Sometimes, they ask me what distance will be to the subject, if you photograph on a particular lens. In this article, I derived a simple calculation formula.
For calculations, I used a full-format camera with a physical sensor size of 36 X 24 mm.
I recommend reading the text under the images.
The viewing angle can be found in brochures, instructions or on the official websites of the lens manufacturer. But there is one small nuance, which for some reason few people take into account - the angle of view of the lens is indicated for the diagonal of the frame.
I work as a photographer and do not shoot “diagonal shots” at all (to take a shot with a diagonal fill of the frame), and therefore this data gives me only an approximate idea of the angle of view when shooting in normal portrait (vertical camera orientation) or landscape (horizontal camera orientation) mode ...
Output: the physical size of the matrix w * h and the focal length of the lens f.
Search for: formula for calculating the viewing angle diagonally, vertically, horizontally. Check the found Beta angle for f = 50mm.
Thus, the data taken from the official website (47 °) and verification (46,79 °) are the same.
Now let's find the angle of view horizontally (Xi) and vertically (Tau):
It turns out that if we shoot a portrait at a 50 mm focal length (vertical position of the camera), then the viewing angle at which we will need to enter the model will be only 40 degrees.
Now find formula for calculating the distance L, with which we will need to shoot so that an object with the given dimensions fits in the frame H.
Thus, if we shoot a model with a height of 180 cm on a full-frame camera with a lens that has a 50 mm focal length, then in order for the heels and the crown of the head to get into the frame with the vertical orientation of the camera, we will need to move back 2.5 meters, horizontally, to fit the entire model into the frame, you will need to step back 3.75 meters.
To be more precise, 5 cm of the focal length (or any other number of the focal length) from the focus plane to the plane of the matrix should be added to these numbers, because the distance is calculated from the object to the focal plane. And you also need to take into account the effect of changing the viewing angle of the lens at different focusing distances, because the same fifty dollars has the declared 47 ° only when focusing on infinity, more about this here.
If we shoot the same model for the same fifty dollars with the horizontal orientation of the camera, but already on the Nikon DX camera (Kf = 1.5), then we will need to move 5,6 meters. And if you take into account that in addition to the model itself, you still need to capture a bit of space from below and from above, then by fifty dollars it will be necessary to retreat by 7 meters.
To use the count for cropped cameras, use the formulas to specify the width w and height h for your camera. For Nikon DX cameras: w = 23.5 mm, h = 15.6 mm. The focal length f should be taken as indicated on the lens without any conversion.
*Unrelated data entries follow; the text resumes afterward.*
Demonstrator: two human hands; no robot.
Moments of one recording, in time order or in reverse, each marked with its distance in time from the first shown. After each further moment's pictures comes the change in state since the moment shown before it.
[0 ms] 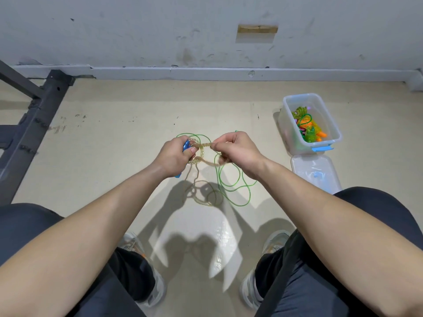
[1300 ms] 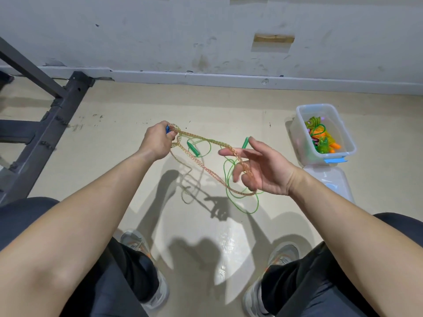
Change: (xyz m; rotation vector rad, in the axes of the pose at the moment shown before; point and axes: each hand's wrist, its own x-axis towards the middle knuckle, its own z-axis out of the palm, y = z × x) left_hand 0.043 -0.043 -0.052 0.099 0.272 -0.147; right_hand -0.024 -0.004 -0.041 0.399 -0.668 0.232
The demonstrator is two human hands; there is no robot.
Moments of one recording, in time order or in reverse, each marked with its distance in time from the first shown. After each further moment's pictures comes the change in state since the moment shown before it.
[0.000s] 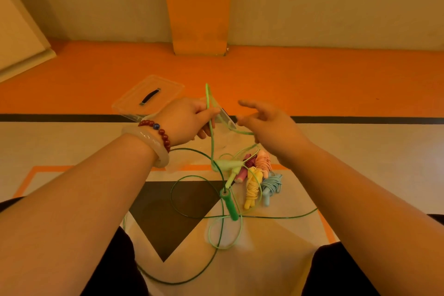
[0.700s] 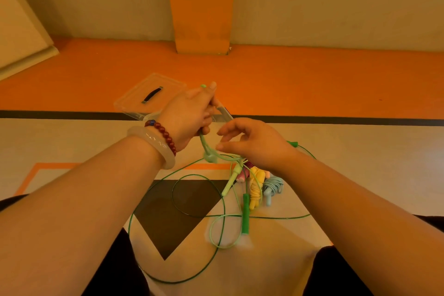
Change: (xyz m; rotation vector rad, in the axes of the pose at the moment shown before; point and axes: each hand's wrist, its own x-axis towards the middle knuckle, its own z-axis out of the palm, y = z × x) left_hand -0.004 0.009 0.008 -0.832 0.078 -0.127; right_hand -0.005 0.004 0.024 -0.070 -0.242 -0.112
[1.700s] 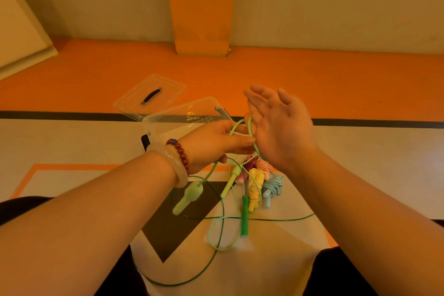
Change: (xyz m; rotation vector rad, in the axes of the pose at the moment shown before) left_hand -0.011 -0.026 0.023 0.218 -0.372 -0.063; right_hand -0.003 -0.021 -0.017 1.132 0.166 -0.016
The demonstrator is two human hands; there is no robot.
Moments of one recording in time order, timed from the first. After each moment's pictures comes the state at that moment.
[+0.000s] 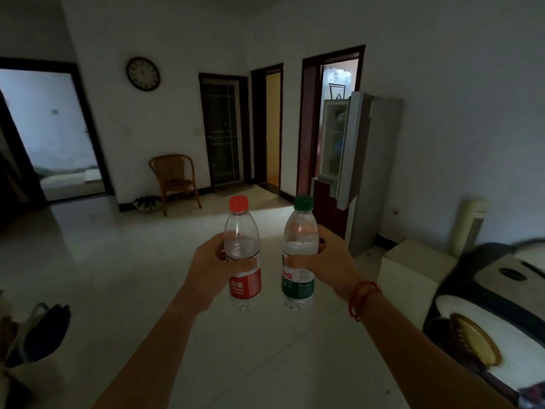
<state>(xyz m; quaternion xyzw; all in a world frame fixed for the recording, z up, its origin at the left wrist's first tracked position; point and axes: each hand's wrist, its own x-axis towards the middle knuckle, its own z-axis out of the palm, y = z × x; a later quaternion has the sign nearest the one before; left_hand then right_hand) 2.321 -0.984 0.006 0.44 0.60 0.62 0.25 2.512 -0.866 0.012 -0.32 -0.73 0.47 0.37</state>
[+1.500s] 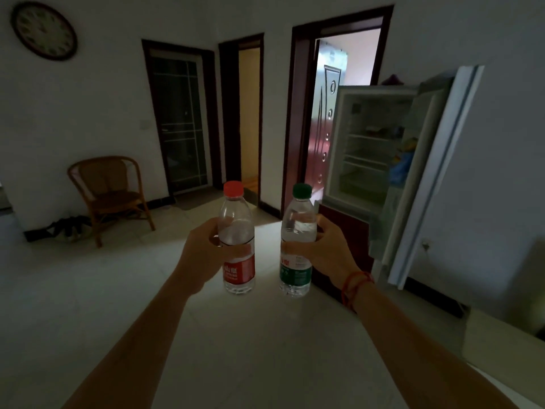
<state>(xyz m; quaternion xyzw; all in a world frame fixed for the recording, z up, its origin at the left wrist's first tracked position) 1.848 -0.228 0.006 0.52 0.61 0.55 0.23 2.058 -0.123 -0.002 -0.41 -0.69 0.43 0.41</state>
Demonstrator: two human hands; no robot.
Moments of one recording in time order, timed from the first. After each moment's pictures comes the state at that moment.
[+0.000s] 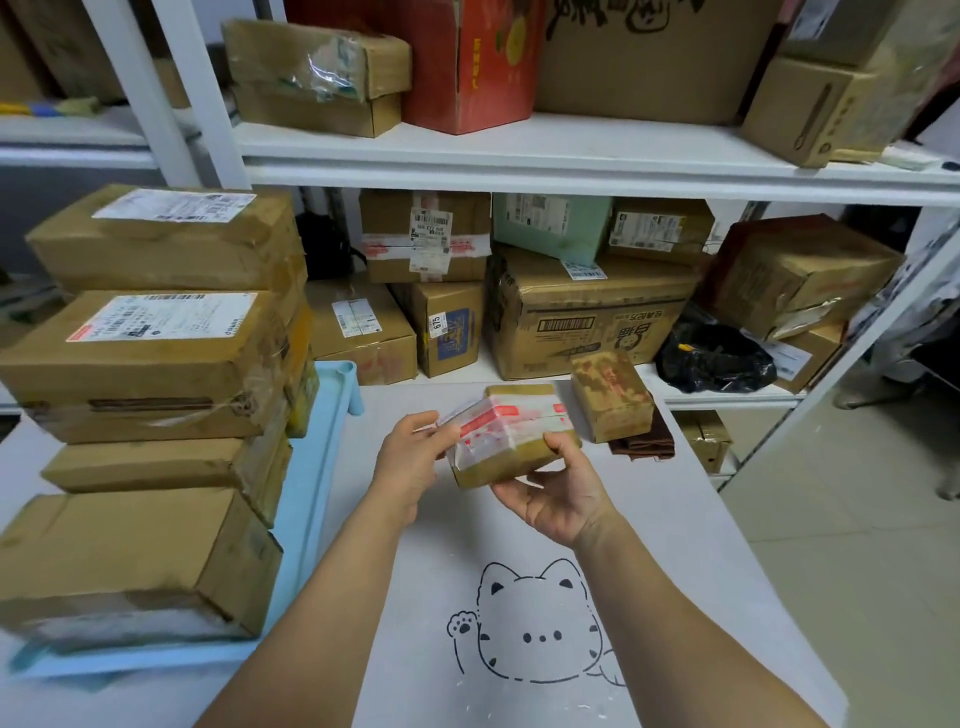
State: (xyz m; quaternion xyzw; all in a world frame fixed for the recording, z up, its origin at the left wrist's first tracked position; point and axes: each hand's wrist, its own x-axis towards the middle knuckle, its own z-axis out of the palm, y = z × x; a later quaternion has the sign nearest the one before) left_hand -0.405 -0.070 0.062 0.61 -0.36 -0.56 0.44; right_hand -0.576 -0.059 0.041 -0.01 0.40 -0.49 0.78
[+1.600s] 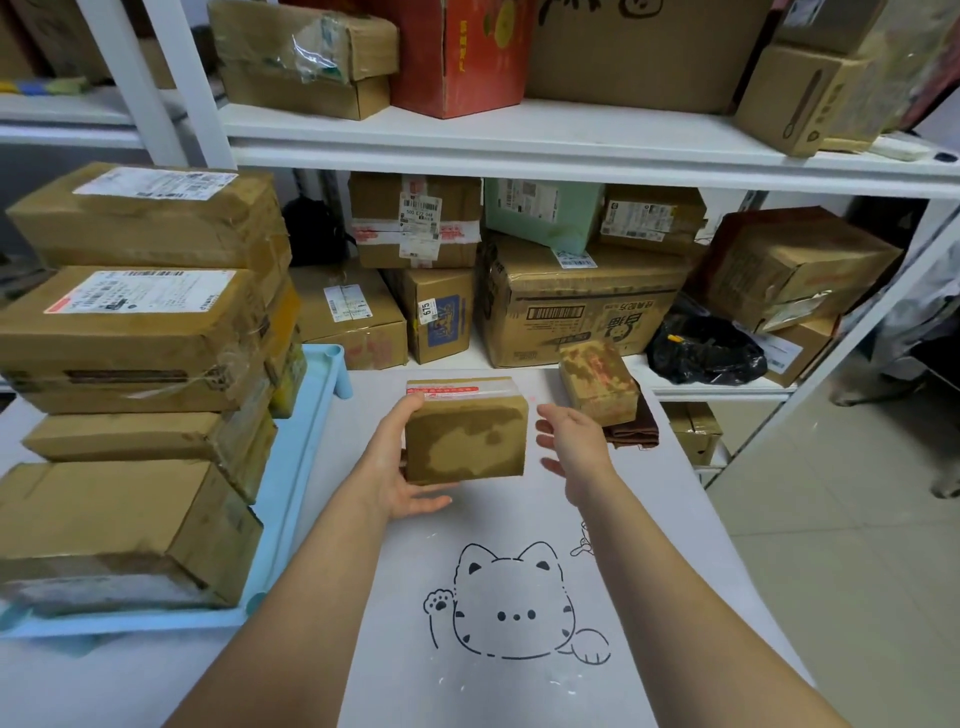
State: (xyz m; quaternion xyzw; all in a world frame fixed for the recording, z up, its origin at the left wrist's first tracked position) left_hand -0.417 -0.055 0.066 0.59 -0.15 -0.70 0.36; right_hand -0.601 -0.061 0.070 -0.30 0.68 -0.43 0.51
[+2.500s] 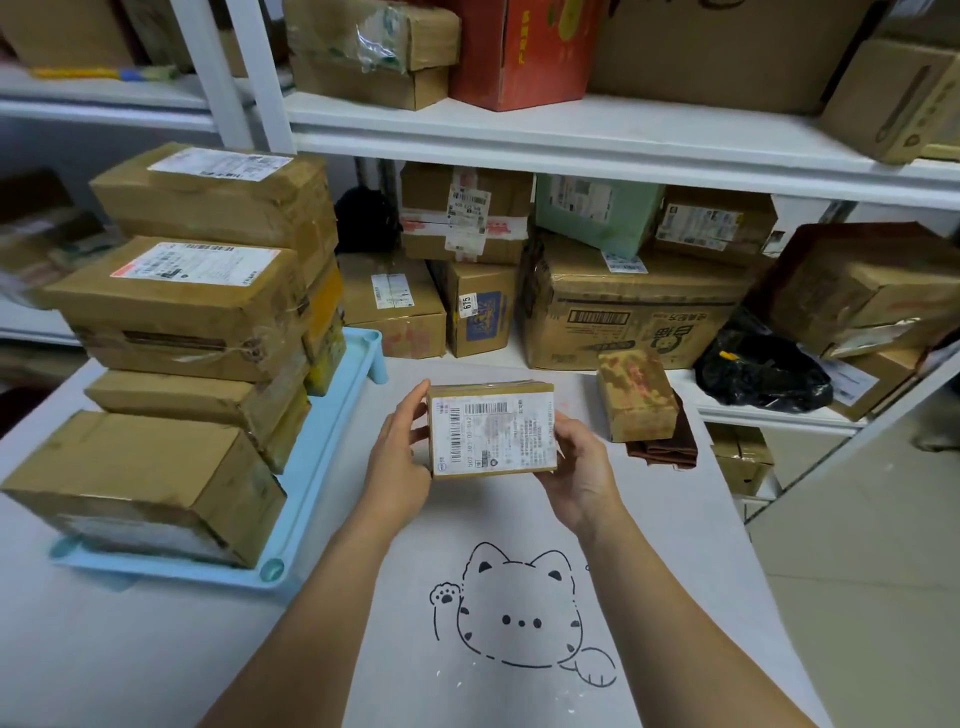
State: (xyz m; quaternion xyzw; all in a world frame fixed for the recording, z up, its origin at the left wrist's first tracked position) left_hand -0.421 -0.029 0.044 0.62 -0.49 -0.39 0.47; right_hand -0.597 -0.061 0.040 -0.25 0.43 -0.52 0.70
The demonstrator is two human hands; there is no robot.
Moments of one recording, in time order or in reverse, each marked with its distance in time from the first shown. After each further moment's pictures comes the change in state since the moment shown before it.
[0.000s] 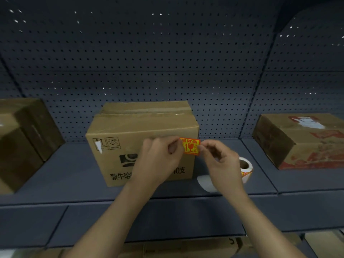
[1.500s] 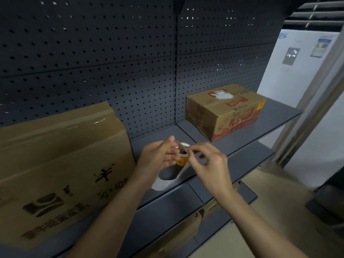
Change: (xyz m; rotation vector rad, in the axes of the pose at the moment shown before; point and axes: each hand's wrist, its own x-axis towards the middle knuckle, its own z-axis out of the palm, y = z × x) left_hand 0.043 0.043 0.136 -1.038 -0.596 -0.569; right_hand -0.033 0.041 -0.093 -0.662 0.279 -0.030
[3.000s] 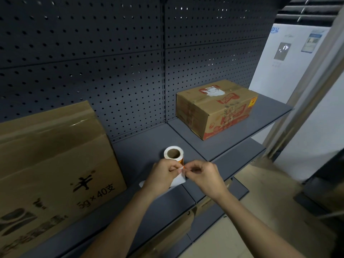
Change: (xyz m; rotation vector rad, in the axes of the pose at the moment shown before) left_hand 0.051 -0.084 0.018 0.724 -0.223 0.266; right_hand -0.015 0.080 0.011 0.134 -0.345 0.443
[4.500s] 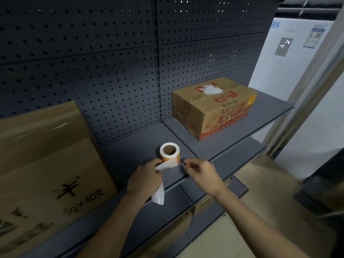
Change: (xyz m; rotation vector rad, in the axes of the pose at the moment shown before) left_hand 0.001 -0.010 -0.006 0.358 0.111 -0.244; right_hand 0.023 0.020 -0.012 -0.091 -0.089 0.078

Basic formulas are highlighted. If you cannot find the value of w and h in the instruction, then usually w = 36 / Kf, h = 24 / Kf, where Kf is the value crop factor cameras.
It is very simple to find out the focusing distance to the subject from the already taken photo. To do this, just check EXIF photo using http://regex.info/exif.cgi (The site supports any photo format)
Thank you for attention. Arkady Shapoval.